**Required action**
Take the data below and filter it for lines containing the word "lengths"; show each line found.

**Data segment**
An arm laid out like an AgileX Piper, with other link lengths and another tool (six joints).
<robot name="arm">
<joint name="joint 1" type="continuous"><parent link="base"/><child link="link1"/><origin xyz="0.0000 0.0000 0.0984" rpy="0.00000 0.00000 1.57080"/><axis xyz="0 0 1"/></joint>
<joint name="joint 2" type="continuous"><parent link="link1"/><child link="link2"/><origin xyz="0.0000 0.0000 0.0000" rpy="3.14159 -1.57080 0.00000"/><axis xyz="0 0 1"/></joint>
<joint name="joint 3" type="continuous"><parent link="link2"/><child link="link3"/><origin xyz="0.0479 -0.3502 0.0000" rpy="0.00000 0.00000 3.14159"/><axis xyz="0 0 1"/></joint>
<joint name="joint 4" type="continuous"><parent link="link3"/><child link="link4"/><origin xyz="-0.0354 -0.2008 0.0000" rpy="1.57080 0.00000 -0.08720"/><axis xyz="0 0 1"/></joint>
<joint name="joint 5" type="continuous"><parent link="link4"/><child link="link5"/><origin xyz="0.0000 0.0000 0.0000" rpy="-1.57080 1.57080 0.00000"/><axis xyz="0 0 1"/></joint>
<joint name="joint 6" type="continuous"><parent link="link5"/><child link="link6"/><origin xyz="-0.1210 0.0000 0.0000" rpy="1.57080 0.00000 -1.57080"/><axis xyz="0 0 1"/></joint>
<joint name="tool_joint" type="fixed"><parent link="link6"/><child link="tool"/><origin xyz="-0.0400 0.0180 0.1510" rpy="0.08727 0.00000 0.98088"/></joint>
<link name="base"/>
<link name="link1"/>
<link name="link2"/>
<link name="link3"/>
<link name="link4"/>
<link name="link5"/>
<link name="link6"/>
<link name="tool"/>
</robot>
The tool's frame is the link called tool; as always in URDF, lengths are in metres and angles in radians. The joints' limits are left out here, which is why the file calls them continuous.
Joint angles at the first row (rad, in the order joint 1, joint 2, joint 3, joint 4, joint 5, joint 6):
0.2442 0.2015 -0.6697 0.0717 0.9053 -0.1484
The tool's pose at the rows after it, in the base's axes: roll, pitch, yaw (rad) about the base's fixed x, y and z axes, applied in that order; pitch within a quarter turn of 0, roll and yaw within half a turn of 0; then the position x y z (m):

**Written response**
An arm laid out like an AgileX Piper, with other link lengths and another tool (six joints).
The tool's frame is the link called tool; as always in URDF, lengths are in metres and angles in radians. The joints' limits are left out here, which is why the file calls them continuous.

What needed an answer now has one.